The VLAD vector (Vector of Locally Aggregated Descriptors) is a descriptor vector which is often used in image retrieval, e.g. to aggregate SIFT descriptors. Use this tag for programming questions related to the VLAD vector.
The VLAD vector was introduced in 2010 (see link below), and is widely used in image retrieval and computer-vision application, to aggregate e.g. sift descriptors. This tag should be used for all questions concerning the implementation and usage of VLAD vectors.
A typical pipeline with the VLAD vector consists of the following steps.

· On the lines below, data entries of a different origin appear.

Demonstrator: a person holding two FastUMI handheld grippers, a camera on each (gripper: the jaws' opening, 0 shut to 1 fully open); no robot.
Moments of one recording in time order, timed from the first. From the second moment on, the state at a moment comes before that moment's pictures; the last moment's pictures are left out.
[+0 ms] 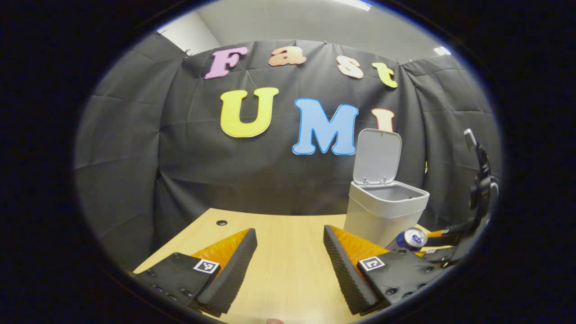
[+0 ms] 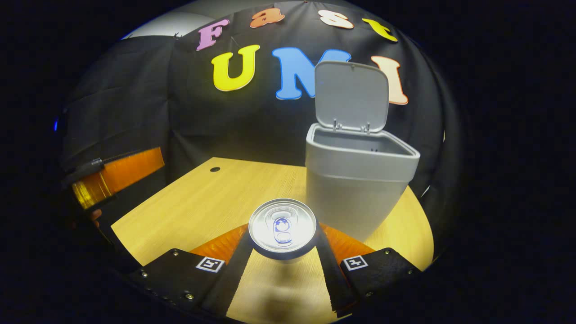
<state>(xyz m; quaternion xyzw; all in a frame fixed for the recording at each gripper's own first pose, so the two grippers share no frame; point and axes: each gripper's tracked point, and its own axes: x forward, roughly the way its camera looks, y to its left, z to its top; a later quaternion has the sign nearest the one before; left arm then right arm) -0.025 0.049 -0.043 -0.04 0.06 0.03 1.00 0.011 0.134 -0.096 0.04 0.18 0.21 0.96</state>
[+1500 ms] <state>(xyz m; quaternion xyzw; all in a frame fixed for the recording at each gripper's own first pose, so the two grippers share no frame) -0.009 0.065 -0.036 -0.03 0.05 0.07 1.00 0.153 0.051 -0.005 0.06 0.07 0.11 0.99</state>
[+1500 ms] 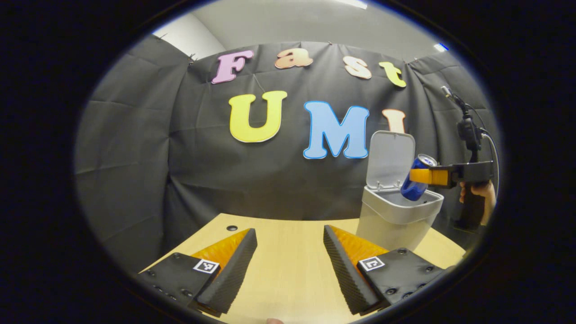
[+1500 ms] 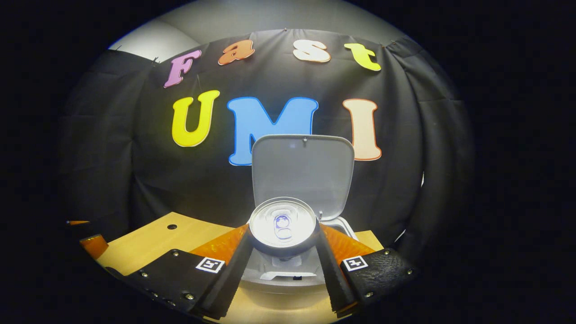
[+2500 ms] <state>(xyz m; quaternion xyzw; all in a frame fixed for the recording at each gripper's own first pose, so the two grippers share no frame) -0.013 0.057 -0.032 -0.03 0.05 0.06 1.00 0.160 0.038 -0.001 0.07 0.06 0.09 0.99</state>
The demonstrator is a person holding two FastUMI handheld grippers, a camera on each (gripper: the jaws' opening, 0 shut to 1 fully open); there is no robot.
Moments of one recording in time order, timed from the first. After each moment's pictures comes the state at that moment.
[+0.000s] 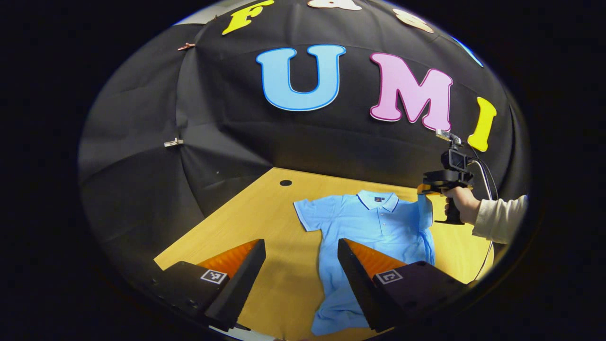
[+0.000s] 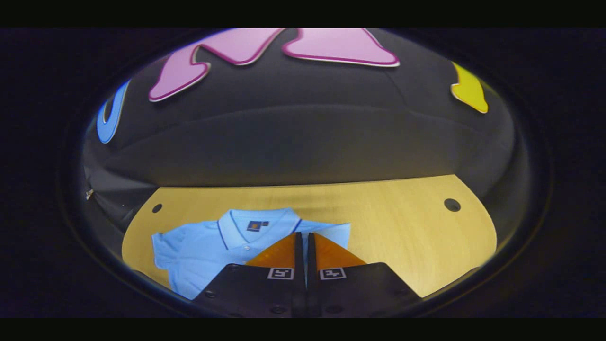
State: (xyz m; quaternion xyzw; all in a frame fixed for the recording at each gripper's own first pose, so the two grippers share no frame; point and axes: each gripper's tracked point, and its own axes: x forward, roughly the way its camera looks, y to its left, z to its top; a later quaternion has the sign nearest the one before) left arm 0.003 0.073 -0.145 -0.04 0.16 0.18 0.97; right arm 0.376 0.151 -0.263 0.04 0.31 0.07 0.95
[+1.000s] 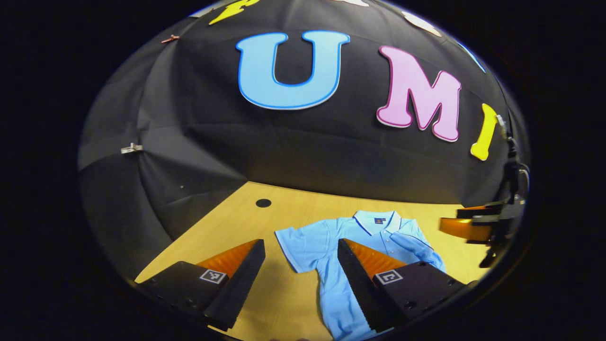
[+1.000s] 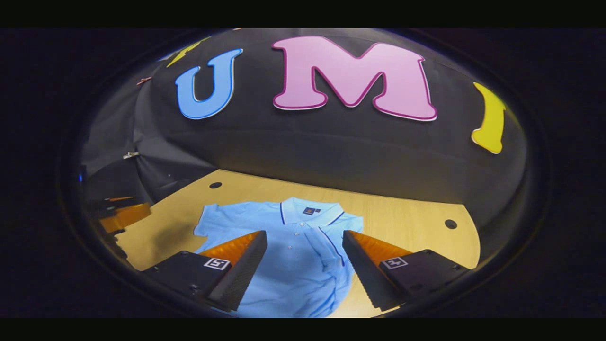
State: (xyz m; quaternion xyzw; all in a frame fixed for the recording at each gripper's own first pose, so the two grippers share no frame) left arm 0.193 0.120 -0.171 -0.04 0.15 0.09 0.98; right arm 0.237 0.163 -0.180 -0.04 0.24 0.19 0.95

- Extract descriptors from one or multiple images, usually with a SIFT detector.
- Create a codebook of visual words, typically with k-means.
- Compute and accumulate the residuals between the descriptors and the cluster center, for each of the clusters from the codebook.
- Stack the accumulated residuals to form the VLAD vector.
Then, typically the following two steps are performed
- Normalize the VLAD e.g. using the L2 norm.
- Reduce the dimensionality, e.g. using PCA.
Links
Implementation of the VLAD vector in the open-source library vlfeat.
Original Paper: Jégou, H., Douze, M., Schmid, C., & Pérez, P. (2010). Aggregating local descriptors into a compact image representation. Proceedings of the IEEE Computer Society Conference on Computer Vision and Pattern Recognition, 3304–3311.